Fifteen years ago, George H. W. Bush spoke to us repeatedly of a "thousand points of light," a metaphor he used in reference to the many volunteers who supposedly were lifing or would lift America up in its time and space of need. It was a quintessentially conservative move, a classic shifting of responsibility for the public welfare away from the public and towards the private sphere. To define the social welfare via a fundamentally privative impulse is to rewrite the map by which we negotiate our collective reality, and it remained the mission of good conservatives everywhere to enact this vision in discourse and in practice.
Tonight, the son of Herbert Walker spoke to us (also repeatedly) of the "armies of compassion," a new and more militant term for a phenomenon not unlike the luminescent volunteers envisioned by his father. But the armies of compassion do not end with the volunteer, for as George Bush made clear the real work will require a more literal "army". This time, sadly, it is a quintessentially fascist move, one what we might call social militarization. To rewrite or reimage the social (and all that it implies for thinking both the public and the private) as a domain that requires for its constitution the intervention, oversight, and coordination of the military is to circumscribe the social within a purely juridical order.

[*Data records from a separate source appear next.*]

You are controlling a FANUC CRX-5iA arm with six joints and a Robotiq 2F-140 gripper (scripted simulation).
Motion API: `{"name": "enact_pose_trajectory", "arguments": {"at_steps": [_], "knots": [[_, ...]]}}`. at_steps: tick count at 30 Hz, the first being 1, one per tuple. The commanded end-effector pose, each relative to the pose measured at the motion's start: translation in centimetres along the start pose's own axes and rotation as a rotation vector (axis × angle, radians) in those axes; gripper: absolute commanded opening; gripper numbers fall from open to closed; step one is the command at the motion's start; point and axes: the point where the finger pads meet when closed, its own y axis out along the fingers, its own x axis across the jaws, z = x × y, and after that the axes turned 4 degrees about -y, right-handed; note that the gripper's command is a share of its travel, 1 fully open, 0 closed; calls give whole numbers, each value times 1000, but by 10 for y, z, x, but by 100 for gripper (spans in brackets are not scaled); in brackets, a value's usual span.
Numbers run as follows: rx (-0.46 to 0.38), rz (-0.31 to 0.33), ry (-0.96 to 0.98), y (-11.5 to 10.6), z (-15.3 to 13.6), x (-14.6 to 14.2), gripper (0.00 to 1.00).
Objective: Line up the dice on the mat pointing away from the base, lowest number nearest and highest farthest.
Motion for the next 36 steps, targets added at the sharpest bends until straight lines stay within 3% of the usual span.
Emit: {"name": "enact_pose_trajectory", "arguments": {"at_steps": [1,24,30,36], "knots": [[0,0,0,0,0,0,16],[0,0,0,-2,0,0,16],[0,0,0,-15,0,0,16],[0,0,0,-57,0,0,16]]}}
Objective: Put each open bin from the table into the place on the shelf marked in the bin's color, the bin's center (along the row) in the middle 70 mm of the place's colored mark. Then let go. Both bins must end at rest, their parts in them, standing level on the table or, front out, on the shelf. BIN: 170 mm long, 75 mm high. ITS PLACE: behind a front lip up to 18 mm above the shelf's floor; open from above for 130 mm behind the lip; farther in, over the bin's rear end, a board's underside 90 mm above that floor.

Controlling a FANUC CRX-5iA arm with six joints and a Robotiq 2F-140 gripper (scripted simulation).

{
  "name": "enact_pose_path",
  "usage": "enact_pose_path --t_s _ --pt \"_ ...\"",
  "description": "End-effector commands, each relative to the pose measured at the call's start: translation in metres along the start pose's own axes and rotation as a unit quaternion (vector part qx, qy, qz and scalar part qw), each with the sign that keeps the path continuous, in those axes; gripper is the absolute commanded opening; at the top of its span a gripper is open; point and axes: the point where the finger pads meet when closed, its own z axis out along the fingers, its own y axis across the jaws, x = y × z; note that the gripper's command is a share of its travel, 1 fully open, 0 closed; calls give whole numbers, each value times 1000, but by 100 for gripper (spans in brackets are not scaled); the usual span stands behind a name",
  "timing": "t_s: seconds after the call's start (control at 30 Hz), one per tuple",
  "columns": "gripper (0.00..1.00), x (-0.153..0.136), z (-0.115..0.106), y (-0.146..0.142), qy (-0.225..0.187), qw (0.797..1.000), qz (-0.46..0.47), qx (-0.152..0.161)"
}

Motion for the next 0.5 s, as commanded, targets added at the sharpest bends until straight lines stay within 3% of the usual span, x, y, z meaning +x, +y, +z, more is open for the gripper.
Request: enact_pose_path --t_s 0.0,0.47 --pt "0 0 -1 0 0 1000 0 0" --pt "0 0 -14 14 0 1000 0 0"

Here are the two most disturbing paragraphs from tonight's speech:
I also want to know all the facts about the government response to Hurricane Katrina. The storm involved a massive flood, a major supply and security operation, and an evacuation order affecting more than a million people. It was not a normal hurricane -- and the normal disaster relief system was not equal to it. Many of the men and women of the Coast Guard, the Federal Emergency Management Agency, the United States military, the National Guard, Homeland Security, and state and local governments performed skillfully under the worst conditions. Yet the system, at every level of government, was not well-coordinated, and was overwhelmed in the first few days. It is now clear that a challenge on this scale requires greater federal authority and a broader role for the armed forces -- the institution of our government most capable of massive logistical operations on a moment's notice.
Four years after the frightening experience of September the 11th, Americans have every right to expect a more effective response in a time of emergency. When the federal government fails to meet such an obligation, I, as President, am responsible for the problem, and for the solution. So I've ordered every Cabinet Secretary to participate in a comprehensive review of the government response to the hurricane. This government will learn the lessons of Hurricane Katrina. We're going to review every action and make necessary changes, so that we are better prepared for any challenge of nature, or act of evil men, that could threaten our people.
The central rhetorical fiction that provides this justification for what is, without doubt, a state of exception, is so obvious that it's almost not worth noting. Almost. Whatever the extraordinairy force behind Katrina (were we to give this mystic force a name, we might call it global warming), there are no compelling reasons to believe that our normal responses wouldn't have been equal to it. The simple fact is that our responses were not normal; they were buffoonish, haphazard, uncoordinated. Our response was, in other words, incompetent - thanks mostly to a rampant amount of cronyism (a cronyism that, thanks to Bush's synecdochal claim of responsibility, will likely be ignored). The failure of the state when confronted by Katrina and its aftermath is in this instance a failure of the agent(s) of the state, not the agency of the state.
And yet, here that failure of the state, a failure born of spoils and patronage, is reversed and the failure magically transforms into the warrant for a surge in militant, governmental authority. It is clear, we are told, that there is only one branch of government capable of providing order, one branch that possesses the juridical force and logistical acumen to do the job of the state. In effect, Bush tells us that we have but one hope, and it is that hope that we must plan for, and so we must allot greater authority and greater control to the most powerful military on the planet.